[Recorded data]
-------------------------
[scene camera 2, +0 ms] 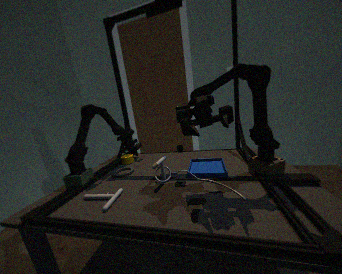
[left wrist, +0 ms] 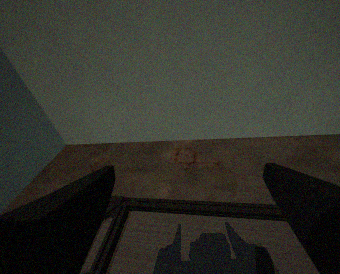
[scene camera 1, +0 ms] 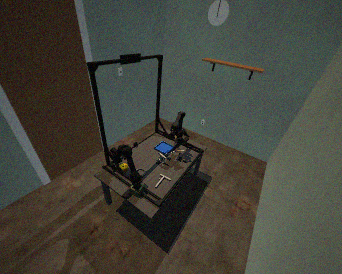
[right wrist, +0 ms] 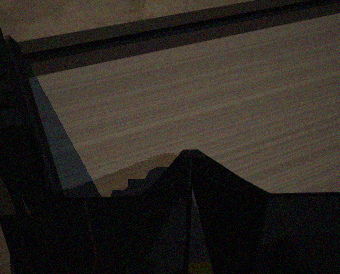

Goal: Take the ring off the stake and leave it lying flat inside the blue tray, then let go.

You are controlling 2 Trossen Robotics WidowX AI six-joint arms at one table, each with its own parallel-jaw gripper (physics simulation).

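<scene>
A pale stake with a cross-piece stands in the middle of the table. A thin pale ring stands tilted around its post, low down; its exact contact is too dim to tell. The blue tray lies to the right of the stake in scene camera 2, with nothing visible inside. My left gripper is open and empty, high above the table. My right gripper is shut with nothing between its fingertips, away from the ring, at the table's far left in scene camera 2.
A yellow round object is near the right gripper. A grey ring lies near the right arm. A pale T-shaped piece lies at the front left in scene camera 2. A pale cord curves rightward from beside the stake.
</scene>
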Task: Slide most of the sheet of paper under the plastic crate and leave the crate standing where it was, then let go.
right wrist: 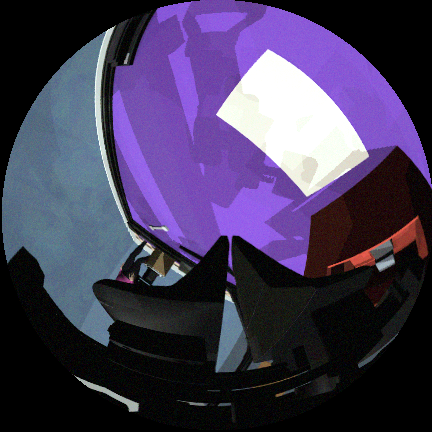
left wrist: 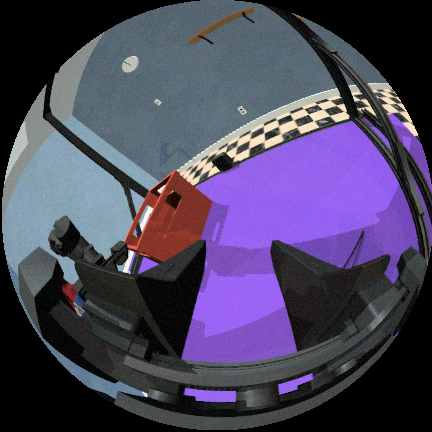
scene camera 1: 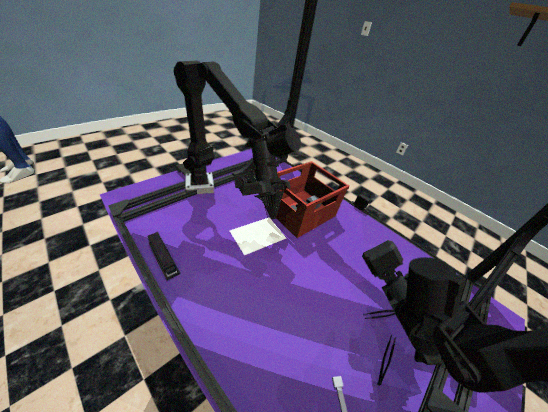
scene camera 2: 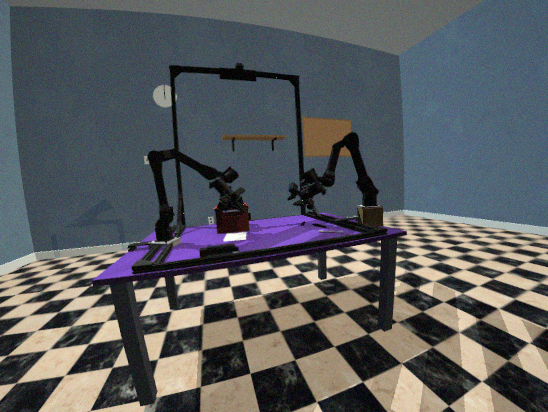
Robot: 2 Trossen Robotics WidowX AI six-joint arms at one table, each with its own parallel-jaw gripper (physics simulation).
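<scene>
The white sheet of paper [scene camera 1: 255,236] [scene camera 2: 235,236] [right wrist: 295,120] lies flat on the purple table, beside the red crate [scene camera 1: 320,217] [scene camera 2: 233,226] [left wrist: 186,222] [right wrist: 355,215]. In the right wrist view a narrow strip of table shows between them. The crate stands upright. My right gripper [scene camera 1: 272,215] [right wrist: 228,241] is shut, its fingertips almost together with nothing seen between them. It points down beside the crate, by the paper's edge; whether it touches the table is unclear. My left gripper [left wrist: 238,246] [scene camera 2: 295,196] is open and empty, above the table away from the crate.
A long black object [scene camera 1: 162,255] [scene camera 2: 218,250] lies near a table edge. Two thin black tweezer-like things [scene camera 1: 379,314] [scene camera 1: 386,361] and a white-headed tool [scene camera 1: 338,382] lie on the table on the left arm's side. A dark rail [scene camera 1: 165,310] runs along the table's edge.
</scene>
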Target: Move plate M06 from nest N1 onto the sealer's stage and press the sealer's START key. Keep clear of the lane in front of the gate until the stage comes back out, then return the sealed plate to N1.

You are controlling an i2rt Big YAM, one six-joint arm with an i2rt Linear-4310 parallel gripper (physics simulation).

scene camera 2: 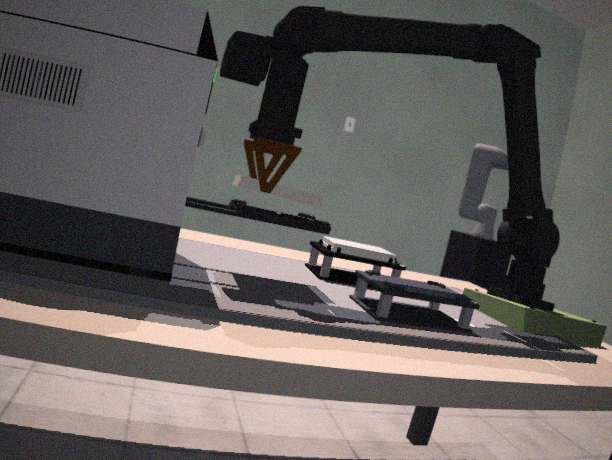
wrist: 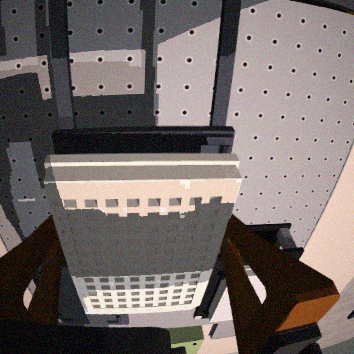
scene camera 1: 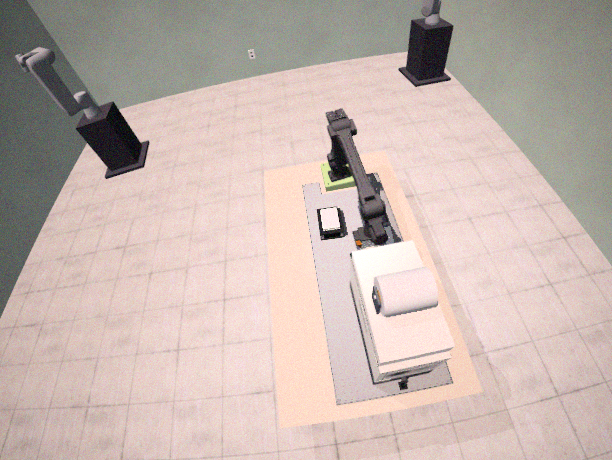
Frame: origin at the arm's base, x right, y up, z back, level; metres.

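Where they show: gripper, fingertip midpoint: [scene camera 2: 260,190] [wrist: 140,219] [scene camera 1: 369,245]; arm's base at its link origin: [scene camera 2: 519,302] [scene camera 1: 339,174].
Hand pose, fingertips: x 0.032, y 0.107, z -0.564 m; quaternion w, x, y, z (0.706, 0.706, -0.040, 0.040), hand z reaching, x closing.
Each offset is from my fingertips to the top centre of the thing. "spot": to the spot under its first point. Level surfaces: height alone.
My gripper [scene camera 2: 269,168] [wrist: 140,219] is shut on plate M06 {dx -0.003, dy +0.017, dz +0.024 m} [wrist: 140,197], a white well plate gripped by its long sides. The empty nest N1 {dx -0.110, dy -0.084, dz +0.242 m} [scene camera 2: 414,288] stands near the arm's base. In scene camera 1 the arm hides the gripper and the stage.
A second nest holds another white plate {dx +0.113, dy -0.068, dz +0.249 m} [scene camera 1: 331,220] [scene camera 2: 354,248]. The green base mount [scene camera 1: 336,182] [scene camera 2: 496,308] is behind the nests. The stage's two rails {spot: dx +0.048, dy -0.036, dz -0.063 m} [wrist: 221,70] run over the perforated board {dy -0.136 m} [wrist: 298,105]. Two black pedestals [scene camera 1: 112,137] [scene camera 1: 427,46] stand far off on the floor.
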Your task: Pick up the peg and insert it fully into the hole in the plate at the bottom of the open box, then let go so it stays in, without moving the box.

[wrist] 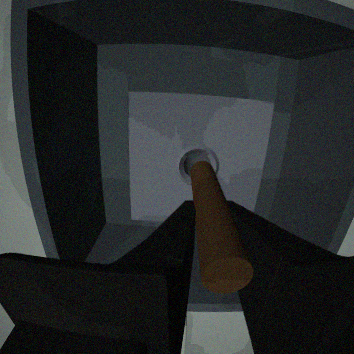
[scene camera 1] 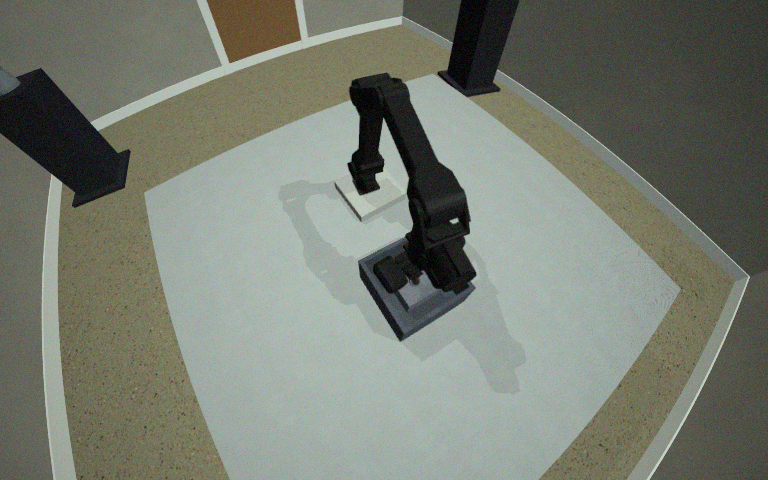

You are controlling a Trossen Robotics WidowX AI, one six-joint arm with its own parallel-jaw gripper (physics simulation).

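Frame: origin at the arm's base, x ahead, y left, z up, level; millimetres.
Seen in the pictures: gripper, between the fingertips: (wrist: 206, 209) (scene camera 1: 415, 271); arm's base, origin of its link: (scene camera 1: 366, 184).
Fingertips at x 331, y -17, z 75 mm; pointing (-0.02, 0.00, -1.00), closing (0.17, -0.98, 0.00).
Observation:
Pixels of each thing's middle, then the offset from my fingertips to it. Level surfaces: height alone.
- brown round peg, middle of its body: (wrist: 209, 203) (scene camera 1: 417, 272) dz +7, dx +6, dy +1 mm
- open dark grey box, middle of its body: (wrist: 195, 161) (scene camera 1: 414, 282) dz -55, dx +6, dy +3 mm
- pale plate, middle of its body: (wrist: 194, 155) (scene camera 1: 413, 284) dz -70, dx +6, dy +3 mm
- pale floor mat, height of its surface: dz -104 mm
My gripper (scene camera 1: 411, 272) (wrist: 206, 209) is shut on the brown round peg (scene camera 1: 415, 279) (wrist: 215, 225), low over the open dark grey box (scene camera 1: 382, 303) (wrist: 20, 110). The peg's near end sticks up past the fingers in the wrist view. Its far end overlaps the right part of the round hole (wrist: 189, 163) in the pale plate (scene camera 1: 417, 296) (wrist: 155, 185) on the box floor. The left part of the hole shows beside the peg. I cannot tell whether the peg's end touches the plate or enters the hole. In the scene view the arm hides the box's back right part.
The box walls stand around the fingers. A white square slab (scene camera 1: 365, 207) lies behind the box, under the far end of my arm. Dark pillars (scene camera 1: 484, 45) (scene camera 1: 62, 135) stand at the back right and at the left, off the pale floor mat (scene camera 1: 294, 396).

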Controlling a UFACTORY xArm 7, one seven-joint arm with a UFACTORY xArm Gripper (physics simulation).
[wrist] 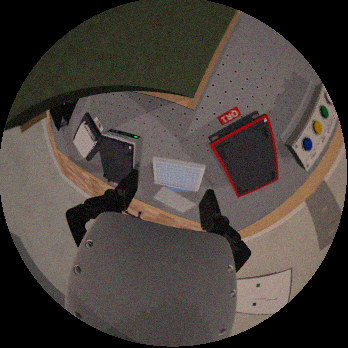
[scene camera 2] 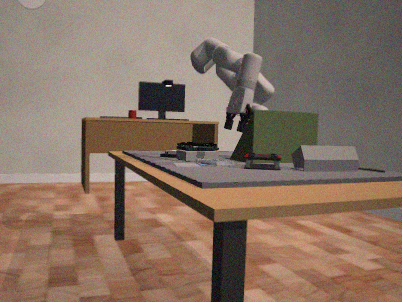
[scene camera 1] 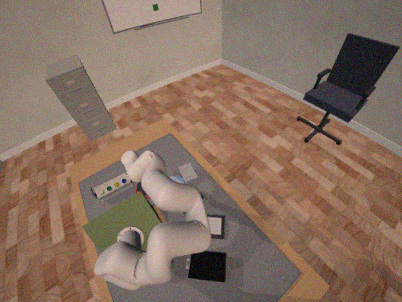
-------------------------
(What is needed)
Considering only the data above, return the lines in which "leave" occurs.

(Output)
Goal: Take the ring off the stake and leave it lying flat inside the blue tray, then let go.
Task: Slide most of the sheet of paper under the plastic crate and leave the crate standing where it was, then let go.

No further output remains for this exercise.